Task to complete:
A faithful copy of the whole listing is required.

Records for the exercise:
Content starts

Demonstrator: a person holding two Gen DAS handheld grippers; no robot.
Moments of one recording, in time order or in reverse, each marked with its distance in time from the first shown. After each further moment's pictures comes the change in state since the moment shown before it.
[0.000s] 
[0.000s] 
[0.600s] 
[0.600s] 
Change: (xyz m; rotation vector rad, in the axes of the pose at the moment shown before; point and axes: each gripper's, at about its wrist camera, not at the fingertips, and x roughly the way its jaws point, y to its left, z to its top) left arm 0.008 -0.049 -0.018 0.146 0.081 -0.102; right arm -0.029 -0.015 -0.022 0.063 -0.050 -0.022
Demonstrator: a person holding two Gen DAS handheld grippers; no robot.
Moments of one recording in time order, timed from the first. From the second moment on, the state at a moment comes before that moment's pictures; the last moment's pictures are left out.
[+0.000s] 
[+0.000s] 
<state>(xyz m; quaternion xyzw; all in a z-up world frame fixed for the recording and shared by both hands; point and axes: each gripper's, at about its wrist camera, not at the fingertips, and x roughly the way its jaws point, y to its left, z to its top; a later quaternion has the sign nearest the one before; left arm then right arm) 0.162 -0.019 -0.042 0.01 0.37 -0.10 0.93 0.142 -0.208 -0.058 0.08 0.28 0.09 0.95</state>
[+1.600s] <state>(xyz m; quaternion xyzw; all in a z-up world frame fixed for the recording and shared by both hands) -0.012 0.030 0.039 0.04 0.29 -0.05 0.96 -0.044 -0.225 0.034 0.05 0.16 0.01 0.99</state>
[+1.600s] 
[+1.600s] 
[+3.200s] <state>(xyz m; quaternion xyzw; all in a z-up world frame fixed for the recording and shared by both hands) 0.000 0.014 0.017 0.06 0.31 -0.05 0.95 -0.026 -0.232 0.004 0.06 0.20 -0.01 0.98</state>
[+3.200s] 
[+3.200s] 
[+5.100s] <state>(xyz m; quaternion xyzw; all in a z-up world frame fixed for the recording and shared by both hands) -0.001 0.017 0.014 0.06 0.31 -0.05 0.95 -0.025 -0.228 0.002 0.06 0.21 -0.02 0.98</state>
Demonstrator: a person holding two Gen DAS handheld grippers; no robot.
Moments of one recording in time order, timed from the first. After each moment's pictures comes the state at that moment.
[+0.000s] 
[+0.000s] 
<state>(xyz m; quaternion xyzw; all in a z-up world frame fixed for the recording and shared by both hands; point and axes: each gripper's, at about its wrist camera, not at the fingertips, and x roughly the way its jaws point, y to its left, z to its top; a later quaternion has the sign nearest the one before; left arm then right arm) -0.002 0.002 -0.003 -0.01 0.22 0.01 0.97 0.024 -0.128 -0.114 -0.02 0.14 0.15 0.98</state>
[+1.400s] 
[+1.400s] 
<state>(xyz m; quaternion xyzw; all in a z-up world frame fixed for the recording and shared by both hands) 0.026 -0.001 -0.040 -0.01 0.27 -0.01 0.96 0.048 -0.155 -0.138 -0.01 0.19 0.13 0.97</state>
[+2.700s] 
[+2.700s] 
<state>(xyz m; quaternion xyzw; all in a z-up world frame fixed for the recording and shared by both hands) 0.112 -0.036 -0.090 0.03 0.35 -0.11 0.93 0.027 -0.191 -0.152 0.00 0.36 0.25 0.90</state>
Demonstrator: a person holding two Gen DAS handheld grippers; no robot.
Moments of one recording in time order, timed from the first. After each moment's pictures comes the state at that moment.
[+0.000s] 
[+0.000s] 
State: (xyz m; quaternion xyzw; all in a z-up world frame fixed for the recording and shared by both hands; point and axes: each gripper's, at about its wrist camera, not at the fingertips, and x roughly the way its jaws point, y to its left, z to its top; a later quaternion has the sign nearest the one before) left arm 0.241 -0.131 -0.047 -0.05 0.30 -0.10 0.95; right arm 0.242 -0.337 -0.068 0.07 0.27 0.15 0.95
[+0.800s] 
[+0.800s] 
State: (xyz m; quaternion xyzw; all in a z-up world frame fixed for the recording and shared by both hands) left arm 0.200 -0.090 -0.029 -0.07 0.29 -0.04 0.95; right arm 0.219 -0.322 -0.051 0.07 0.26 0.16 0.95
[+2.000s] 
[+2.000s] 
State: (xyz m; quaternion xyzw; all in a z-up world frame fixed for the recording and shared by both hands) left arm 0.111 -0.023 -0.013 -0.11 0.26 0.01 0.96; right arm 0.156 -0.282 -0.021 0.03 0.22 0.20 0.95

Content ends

Answer for the task:
Demonstrator: a person holding two Gen DAS handheld grippers; no robot.
Moments of one recording, in time order or in reverse, each marked with its distance in time from the first shown. After each further moment's pictures comes the change in state since the moment shown before it.
[0.000s] 
[0.000s] 
[0.600s] 
[0.600s] 
Change: (xyz m; rotation vector rad, in the axes of the pose at the moment shown before; point and axes: each gripper's, at about its wrist camera, not at the fingertips, and x roughly the way its jaws point, y to its left, z to its top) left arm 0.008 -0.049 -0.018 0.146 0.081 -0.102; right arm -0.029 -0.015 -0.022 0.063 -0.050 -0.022
Demonstrator: a person holding two Gen DAS handheld grippers; no robot.
Moments of one recording in time order, timed from the first. From the second moment on, the state at a moment comes before that moment's pictures; the last moment's pictures are left out.
[+0.000s] 
[+0.000s] 
<state>(xyz m; quaternion xyzw; all in a z-up world frame fixed for the recording and shared by both hands; point and axes: each gripper's, at about its wrist camera, not at the fingertips, and x roughly the way its jaws point, y to its left, z to its top; a later quaternion has the sign nearest the one before; left arm then right arm) 0.162 -0.019 -0.042 0.01 0.37 -0.10 0.93 0.142 -0.208 -0.058 0.08 0.28 0.09 0.95</state>
[+1.600s] <state>(xyz m; quaternion xyzw; all in a z-up world frame fixed for the recording and shared by both hands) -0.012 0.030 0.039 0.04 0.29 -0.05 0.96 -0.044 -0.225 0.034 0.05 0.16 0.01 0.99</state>
[+1.600s] 
[+1.600s] 
[+3.200s] <state>(xyz m; quaternion xyzw; all in a z-up world frame fixed for the recording and shared by both hands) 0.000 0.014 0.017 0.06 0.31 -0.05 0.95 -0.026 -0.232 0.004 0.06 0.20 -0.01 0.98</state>
[+3.200s] 
[+3.200s] 
[+5.100s] <state>(xyz m; quaternion xyzw; all in a z-up world frame fixed for the recording and shared by both hands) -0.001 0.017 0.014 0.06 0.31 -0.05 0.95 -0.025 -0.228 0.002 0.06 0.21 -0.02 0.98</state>
Demonstrator: a person holding two Gen DAS handheld grippers; no robot.
Moments of one recording in time order, timed from the first. After each moment's pictures comes the state at that moment.
[+0.000s] 
[+0.000s] 
<state>(xyz m; quaternion xyzw; all in a z-up world frame fixed for the recording and shared by both hands; point and axes: each gripper's, at about its wrist camera, not at the fingertips, and x roughly the way its jaws point, y to its left, z to its top; a later quaternion has the sign nearest the one before; left arm then right arm) -0.002 0.002 -0.003 -0.01 0.22 0.01 0.97 0.024 -0.128 -0.114 -0.02 0.14 0.15 0.98</state>
[+1.400s] 
[+1.400s] 
<state>(xyz m; quaternion xyzw; all in a z-up world frame fixed for the recording and shared by both hands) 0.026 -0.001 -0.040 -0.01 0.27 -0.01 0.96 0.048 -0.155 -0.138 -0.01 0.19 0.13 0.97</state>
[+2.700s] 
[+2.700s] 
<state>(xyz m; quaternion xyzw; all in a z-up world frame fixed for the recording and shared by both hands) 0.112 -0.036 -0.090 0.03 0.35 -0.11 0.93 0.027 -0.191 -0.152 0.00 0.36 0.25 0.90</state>
Demonstrator: a person holding two Gen DAS handheld grippers; no robot.
Moments of one recording in time order, timed from the first. After each moment's pictures comes the state at that moment.
[+0.000s] 
[+0.000s] 
State: (xyz m; quaternion xyzw; all in a z-up world frame fixed for the recording and shared by both hands; point and axes: each gripper's, at about its wrist camera, not at the fingertips, and x roughly the way its jaws point, y to its left, z to its top; a later quaternion has the sign nearest the one before) left arm 0.241 -0.131 -0.047 -0.05 0.30 -0.10 0.95; right arm 0.242 -0.337 -0.068 0.07 0.27 0.15 0.95
[+0.800s] 
[+0.800s] 
State: (xyz m; quaternion xyzw; all in a z-up world frame fixed for the recording and shared by both hands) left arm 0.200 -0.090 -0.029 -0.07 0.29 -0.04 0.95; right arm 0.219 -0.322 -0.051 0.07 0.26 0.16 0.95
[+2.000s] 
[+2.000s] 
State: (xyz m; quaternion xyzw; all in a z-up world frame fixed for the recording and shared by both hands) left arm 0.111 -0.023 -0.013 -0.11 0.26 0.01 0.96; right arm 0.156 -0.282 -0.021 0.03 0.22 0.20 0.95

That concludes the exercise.